The X-controlling element (Xce) was originally defined by Cattenach in the 1960's as a genetic element influencing which of the two X chromosomes in the female cell would be inactivated. Early work showed that Xce mapped between the Tabby and Mottled (Atp7a) coat colour markers. In collaboration with Bruce Cattenach we have fine mapped Xce to within the Xic region lying centromeric to Xist (unpublished work). Studies on over 70 recombinant animals has enabled a candidate region of small size to be defined and candidate genes to be characterised. The candidate genes are being followed up by a multi-disciplinary approach for their role in the X-inactivation process. We hope that the end of the Xce enigma is nearing.

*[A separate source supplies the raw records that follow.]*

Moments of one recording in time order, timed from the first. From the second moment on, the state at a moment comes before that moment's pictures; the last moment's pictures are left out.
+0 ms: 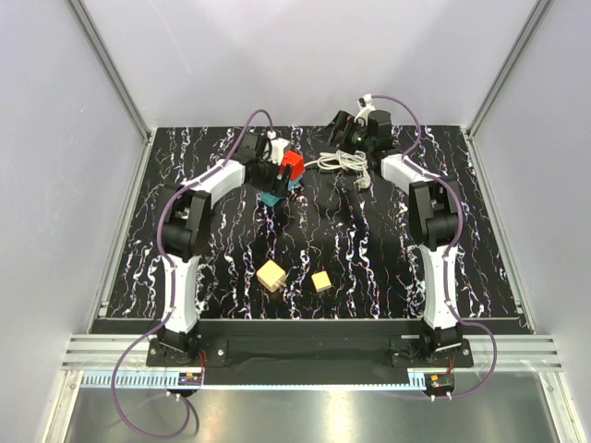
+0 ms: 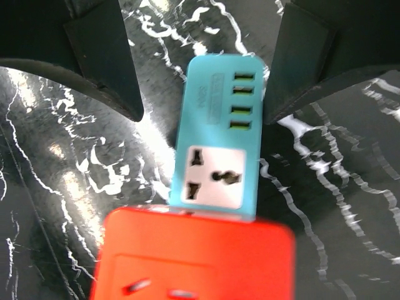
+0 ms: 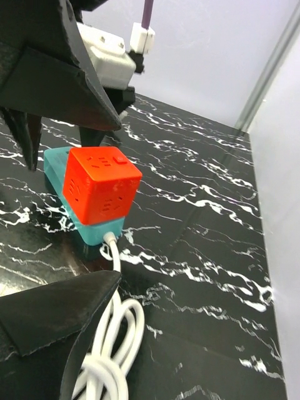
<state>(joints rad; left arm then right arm) -0.32 2.16 1.67 -0.43 0.29 0.11 0.23 2.31 1.78 0.29 -0.53 0.67</state>
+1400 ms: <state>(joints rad) -0.34 2.13 1.54 -0.34 0.25 0.08 0.35 2.37 1.95 -0.06 -0.59 0.19</state>
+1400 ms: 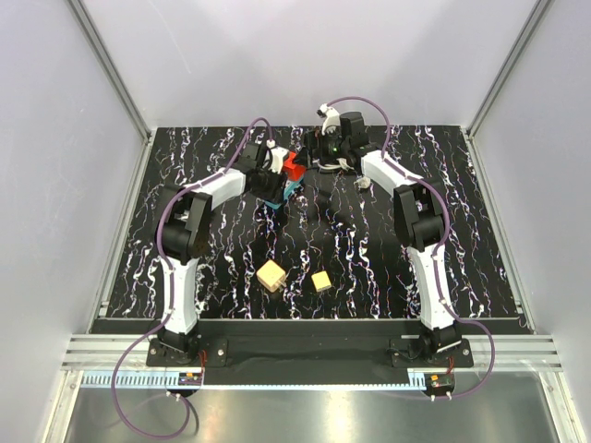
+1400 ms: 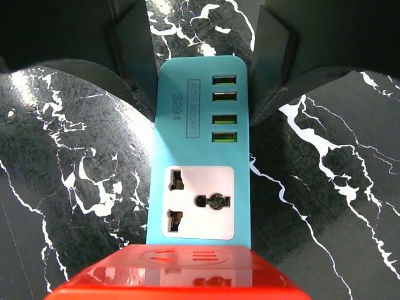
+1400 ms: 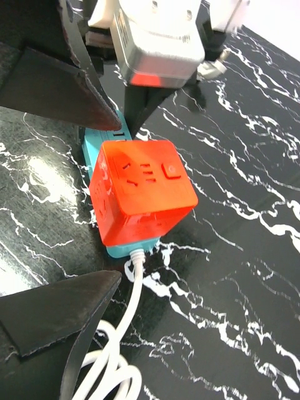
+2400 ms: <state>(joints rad) -0.29 2.07 1.42 -0.24 0.40 0.11 0.39 2.38 1.98 -0.13 -0.70 0.07</state>
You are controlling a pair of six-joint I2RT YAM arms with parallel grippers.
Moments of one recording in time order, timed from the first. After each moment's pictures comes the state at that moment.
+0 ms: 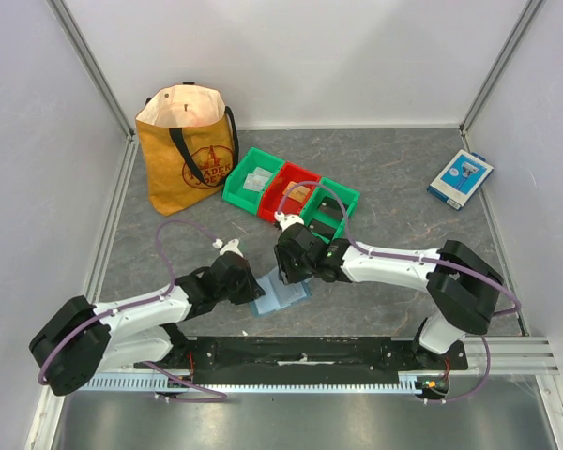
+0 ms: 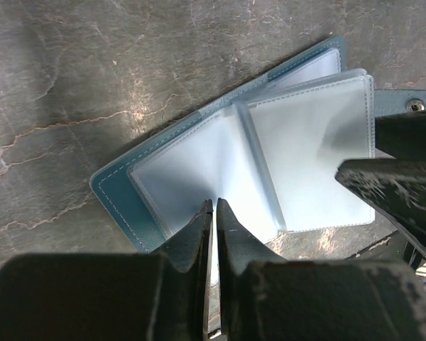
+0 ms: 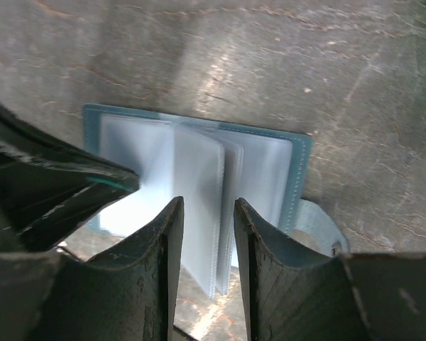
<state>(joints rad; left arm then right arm) -0.82 1.09 0.33 -0.07 -0.04 -0.96 1.02 1.63 0.97 -0.25 0.10 0.56</state>
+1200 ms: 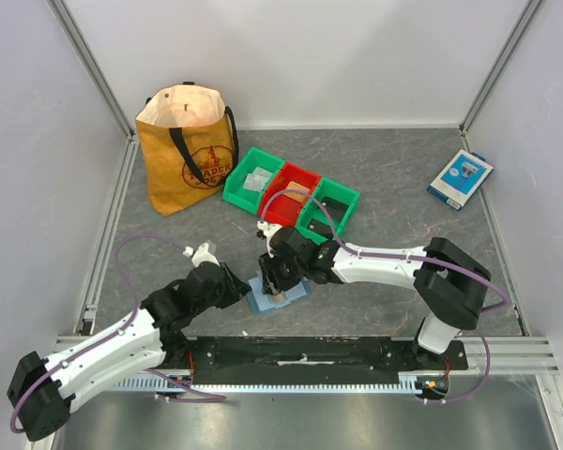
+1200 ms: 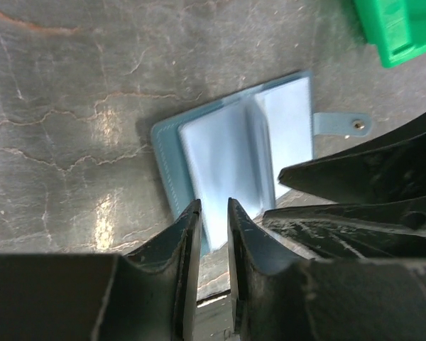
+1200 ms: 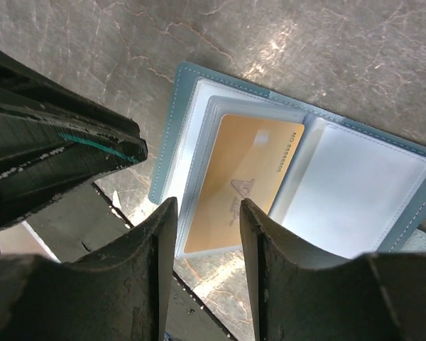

Post-transcriptional regulation of Xist and of the X-inactivation process

Philip Avner et al.


Previous work in the laboratory (Ciaudo et al., 2006) implicated genes in the nonsense mediated decay (NMD) pathway in the control of Xist regulation and X-inactivation. Whilst the precise mechanism by which this occurs remains obscure, the idea that an RNA processing mechanism would be involved in regulating Xist is inheritently appealing. Current experiments are aimed at establishing the mechanisms involved in this regulation and the eventual interactions between these mechanisms and the recently described regulation of Xist by pluripotency factor binding to Xist intron 1.

Controlling Xist expression at the transcriptional level

Philip Avner et al.

The laboratory has contributed largely to our knowledge of how the Tsix antisense and more recently pluripotency factors such as Oct 3/4 and Nanog contribute to controlling Xist transcription in undifferentiated and differentiating ES cells. Current work seeks to further clarify the mechanisms involved in the action of pluripotency factors in the context of other mechansims involved in X inactivation initiation such as counting and choice.